Run fun under the given retry policy.

Accepts a materialised policy(), :no_retry, or any of the engine shapes (:default | false | keyword()); the engine shape is materialised internally via materialize/1.

Behaviour:

  • :no_retryfun is invoked once. {:ok, _} is returned verbatim; {:error, error} and {:retry, _, error} collapse to {:error, error} so the caller doesn't have to handle the third shape.

  • policy()fun is invoked up to policy.max_attempts times. telemetry_metadata is shallow-merged with %{attempt: attempt, delay_ms: actual_delay, reason: error} per attempt and emitted under [:allm, :adapter, :retry] before sleeping. The final attempt (when attempt == max_attempts) emits no retry event because the caller's surrounding [:allm, :adapter, :stop] / :exception span fires instead.

    actual_delay = max(closure_delay_ms, computed_backoff) where computed_backoff = min(max_delay_ms, base_delay_ms * (2 ** (attempt - 1))) + jitter. When respect_retry_after: true AND closure_delay_ms > 0, actual_delay = closure_delay_ms + jitter (the closure-supplied Retry-After value wins).

Jitter bounds: jitter is additive in [0, jitter_ms] inclusive, never subtractive — the spec §6.1 + jitter(0..250ms) notation is load-bearing. Implementation: :rand.uniform(jitter_ms + 1) - 1. Verified on OTP 27 in IEx 2026-04-25: :rand.uniform/1 returns 1..N inclusive, and :rand.uniform(1) - 1 == 0 when jitter_ms == 0 (no jitter, deterministic delay).
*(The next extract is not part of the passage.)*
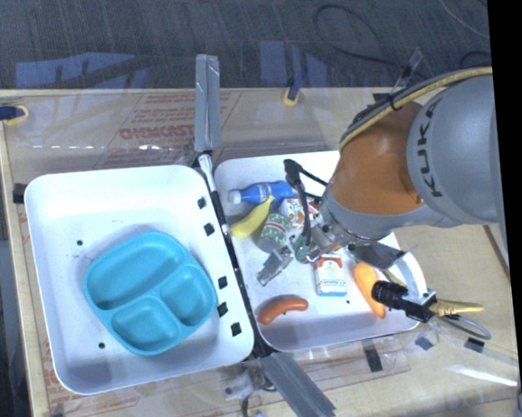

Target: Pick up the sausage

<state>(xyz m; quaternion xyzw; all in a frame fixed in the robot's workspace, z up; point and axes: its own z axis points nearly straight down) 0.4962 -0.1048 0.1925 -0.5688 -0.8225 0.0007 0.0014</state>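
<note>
The sausage (282,308), reddish-brown and slightly curved, lies on the floor of the right bin (345,336) near its front left corner. My gripper (275,265) hangs low over the bin's left half, a short way behind the sausage and apart from it. The grey arm with its orange band (376,179) comes in from the right and hides the bin's back right part.
A yellow banana (251,218), a blue bottle (260,194), a crumpled wrapper (285,228), a small white box (331,277) and an orange carrot (368,289) crowd the right bin. A blue divided plate (150,290) sits in the left bin (52,203).
</note>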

Closure-raised exceptions propagate to the caller unchanged — no rescue, no telemetry, no retry (spec §6.1 "exception is not retryable").

Examples

iex> {:ok, v} = ALLM.Retry.run(:no_retry, %{}, fn -> {:ok, 42} end)
iex> v
42

iex> ALLM.Retry.run(:no_retry, %{}, fn -> {:retry, 0, :transient} end)
{:error, :transient}

iex> {:ok, _pid} = Agent.start(fn -> 0 end, name: :doctest_retry_counter)
iex> {:ok, v} =
...>   ALLM.Retry.run(
...>     [base_delay_ms: 1, jitter_ms: 0],
...>     %{},
...>     fn ->
...>       n = Agent.get_and_update(:doctest_retry_counter, &{&1 + 1, &1 + 1})
...>       if n < 2, do: {:retry, 0, 429}, else: {:ok, n}
...>     end
...>   )
iex> Agent.stop(:doctest_retry_counter)
iex> v
2